— Четвертая… — повторил царь. — Хоть последняя?
— Не знаю. Но думаю, что нет.
— Империя полностью распадется?
— Чечня и Дагестан останутся. На моей памяти.
— А Польша? — спросил царь.
— Отложится еще после третьей, семьюдесятью годами раньше. Впрочем, не все почитают эту третью революцией. Некоторые называют Октябрьским переворотом. И я, в общем с ними. Самая разрушительная.
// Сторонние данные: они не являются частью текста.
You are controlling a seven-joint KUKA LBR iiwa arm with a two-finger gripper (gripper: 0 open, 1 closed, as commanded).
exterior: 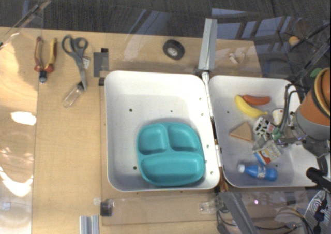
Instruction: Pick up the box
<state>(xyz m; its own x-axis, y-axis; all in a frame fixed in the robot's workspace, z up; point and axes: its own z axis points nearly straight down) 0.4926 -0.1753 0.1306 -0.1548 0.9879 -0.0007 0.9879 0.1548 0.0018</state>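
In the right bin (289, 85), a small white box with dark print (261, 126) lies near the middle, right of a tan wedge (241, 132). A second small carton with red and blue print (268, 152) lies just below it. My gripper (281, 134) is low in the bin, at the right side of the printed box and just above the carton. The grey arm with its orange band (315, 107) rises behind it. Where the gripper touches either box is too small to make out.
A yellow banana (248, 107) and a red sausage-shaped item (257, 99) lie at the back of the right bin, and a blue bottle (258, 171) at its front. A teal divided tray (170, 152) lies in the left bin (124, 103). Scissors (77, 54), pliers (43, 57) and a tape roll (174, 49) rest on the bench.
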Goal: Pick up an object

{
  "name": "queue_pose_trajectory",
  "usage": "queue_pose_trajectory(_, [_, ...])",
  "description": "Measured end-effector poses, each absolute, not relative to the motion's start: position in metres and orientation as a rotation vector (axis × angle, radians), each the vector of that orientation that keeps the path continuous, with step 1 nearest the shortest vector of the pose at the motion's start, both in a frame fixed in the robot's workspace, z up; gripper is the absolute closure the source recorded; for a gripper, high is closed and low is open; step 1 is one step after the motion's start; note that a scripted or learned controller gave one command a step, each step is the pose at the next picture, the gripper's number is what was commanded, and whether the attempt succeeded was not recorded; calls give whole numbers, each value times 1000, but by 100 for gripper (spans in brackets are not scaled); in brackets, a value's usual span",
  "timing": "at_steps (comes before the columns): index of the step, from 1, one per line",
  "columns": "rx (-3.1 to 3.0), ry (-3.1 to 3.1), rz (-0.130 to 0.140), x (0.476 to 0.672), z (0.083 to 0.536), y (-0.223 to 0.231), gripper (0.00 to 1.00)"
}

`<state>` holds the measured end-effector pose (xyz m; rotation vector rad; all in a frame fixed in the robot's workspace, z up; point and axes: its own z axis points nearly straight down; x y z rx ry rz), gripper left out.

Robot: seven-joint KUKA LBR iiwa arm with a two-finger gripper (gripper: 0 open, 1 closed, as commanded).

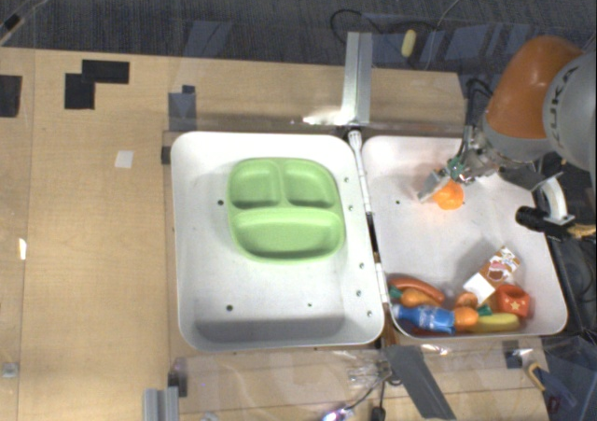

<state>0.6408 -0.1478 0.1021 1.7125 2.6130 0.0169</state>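
The wooden desk [84,223] carries two white bins side by side. The left bin [201,307] holds a green divided plate [284,207] near its middle. The right bin [401,232] has a heap of small toy foods [457,302] along its near edge. The grey arm with the orange band [527,97] reaches into the far part of the right bin. Its pincer [455,174] is low there, just above a small orange object [450,196] lying well apart from the heap. I cannot tell if the pincer is apart or together, or if it touches the object.
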Motion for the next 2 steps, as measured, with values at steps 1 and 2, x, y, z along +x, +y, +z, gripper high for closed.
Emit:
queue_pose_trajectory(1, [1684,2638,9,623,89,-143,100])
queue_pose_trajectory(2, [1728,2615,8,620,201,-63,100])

По крайней мере, по числу жертв.
— Эта та, по сравнению с которой весь якобинский террор — милый пикник утонченных интеллигентов? — вмешался Никса.
— Да, — сказал Саша.
— Никса, это Саша так сказал? Про пикник?
Никса кивнул.
— Будет больше жертв, чем во Франции? — спросил Александр Николаевич.
— Намного, — сказал Саша.
— Никса, что он еще наговорил? — спросил император.
И в его объятиях стало как-то неуютно.
— Что всю семью последнего русского императора расстреляют вместе со слугами и лейб-медиком, — сказал Никса. — Что этого царя будут звать Николай Второй, но что это не я, потому что я не буду править.
— Саша, это так? — спросил государь.
— Да. Но я не фаталист. Не зря же мне это показали. Возможно, удастся предотвратить. Мне кажется, что история — это такое железнодорожное полотно с развилками. На развилке можно перевести стрелку и пустить поезд в другом направлении. Эти развилки называются «точками бифуркации» — моменты крайней нестабильности. Что бы было, если бы Юлий Цезарь не пошел в тот день в Сенат?
— Саша еще предсказал вашу смерть, папá, — добавил Никса.
— Когда? — спросил император.
— Примерно лет через двадцать, если ничего не удастся изменить, — сказал Саша.